I have been very curious about the following starter kit for my King Canada Mini-Lathe:


*Starter Kit, Mini Lathe, 5/16" Tool Bits*

https://littlemachineshop.com/products/product_view.php?ProductID=1261&category=2122081964


My lathe is a 7”x12”, and model # KC-0712ML. That of course, is short for King Canada 7”x12” Metal Lathe.

http://www.kingcanada.com/detail/7-x-12-variable-speed-mini-metal-lathe-KC-0712ML/308?mid=4


While the tailstock is a 2MT, I am a bit cautious before the purchase, due to the fact this brand is not listed under the compatibility chart on the LittleMachineShop.com site.


Furthermore, the following makes me more weary:


*“The 2 Morse taper is the correct length for the lathes listed below. Don't buy this product for other lathes as it won't eject from the tailstock when you retract the quill.


If you want this product for a Grizzly G0765 7x14 lathe, put a note on your order: "For a G0765. Need a standard length drill chuck arbor." We will substitute the correct arbor.”*​

Maybe I am over-thinking things, but I would like some clarification on this before ordering (if possible). Perhaps there are not many owners of Kings out there yet, so I can understand if the compatibility is not 100% known yet. 


P.S. I have been told my King is very similar (though with some modifications), to the Grizzly G8688 .


----------



## RJSakowski (Jun 22, 2017)

If your tailstock has an MT2 taper socket, any MT2 tooling will fit.

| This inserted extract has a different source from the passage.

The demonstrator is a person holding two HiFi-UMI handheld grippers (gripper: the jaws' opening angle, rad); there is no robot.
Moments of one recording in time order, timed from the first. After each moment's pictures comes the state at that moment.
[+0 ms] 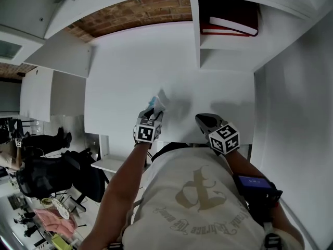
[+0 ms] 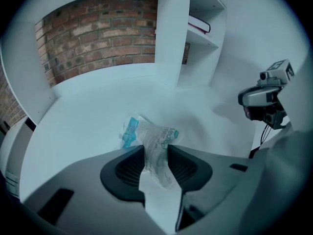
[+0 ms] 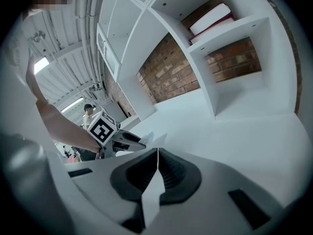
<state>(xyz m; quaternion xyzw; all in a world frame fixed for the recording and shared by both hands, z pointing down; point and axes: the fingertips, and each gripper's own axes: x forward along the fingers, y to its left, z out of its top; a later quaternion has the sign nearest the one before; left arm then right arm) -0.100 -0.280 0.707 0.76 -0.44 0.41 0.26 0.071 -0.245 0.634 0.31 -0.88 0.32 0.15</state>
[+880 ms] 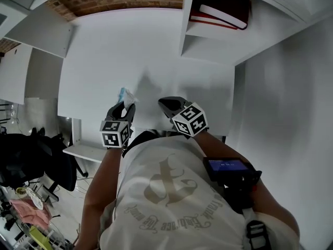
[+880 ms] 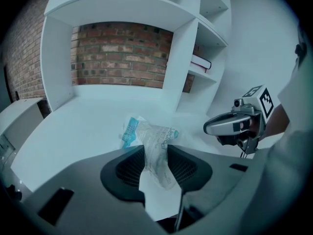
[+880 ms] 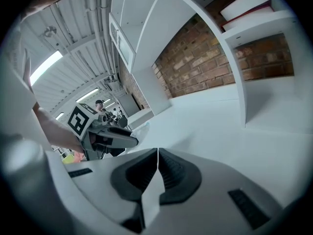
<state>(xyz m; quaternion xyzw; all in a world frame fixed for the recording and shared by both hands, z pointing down) -0.099 -0.245 0.634 0.77 -0.51 0.27 0.28 0.018 -0.252 0.624 0.22 -0.91 0.29 0.17</state>
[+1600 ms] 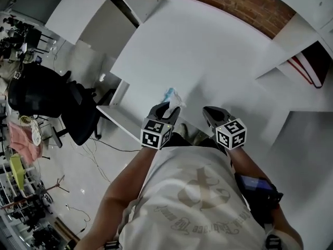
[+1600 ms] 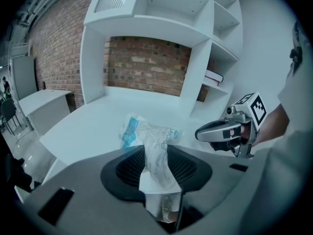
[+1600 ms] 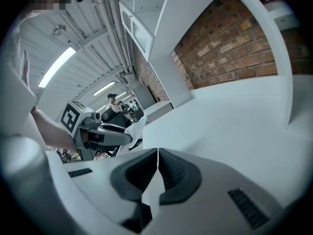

If you already have the lathe, insert the dead center and note where it ejects when you retract the quill. Take a measurement of the length of the center from its largest diameter to the far end.  If the MT2 taper in question is equal or longer than the dead center taper, it will eject.  If shorter, it depends on how much additional travel you have on the lead screw.  For example, if the dead center ejects at .3", you should be able to eject an arbor that is .3" shorter.

As to whether the arbor will eject from the tailstock, when the tailstock is retracted, eventually the lead screw will extend into the quill and eject the arbor.  If the arbor is too short, the lead screw won't make contact and the ejection won't occur.  You can put a spacer in before the arbor which will cause the ejection.  I had cut my arbor slightly short and drilled and tapped it for a screw which accomplishes the same thing.  The advantage  is not having to fish the spacer out in order to use other tooling.   You could also use contact ce3ment to glue the spacer to the end of the arbor.

If in doubt, you can always get the longer option and cut off any excess to fit it to your tailstock. I have done this on all my arbors to get maximum tailstock travel. 
Finally, if you do make the wrong choice, the arbor itself is cheap enough.  You can just buy the correct replacement.


----------



## Ken from ontario (Jul 1, 2017)

As you noticed , that arbor is short but it may still fit  perfectly your mini mill tailstock,.
If it were me I would still get it and modify it if I needed to, the way RJ described is a perfect solution:


RJSakowski said:


> .  I had cut my arbor slightly short and drilled and tapped it for a screw which accomplishes the same thing.  The advantage  is not having to fish the spacer out in order to use other tooling.
> .


----------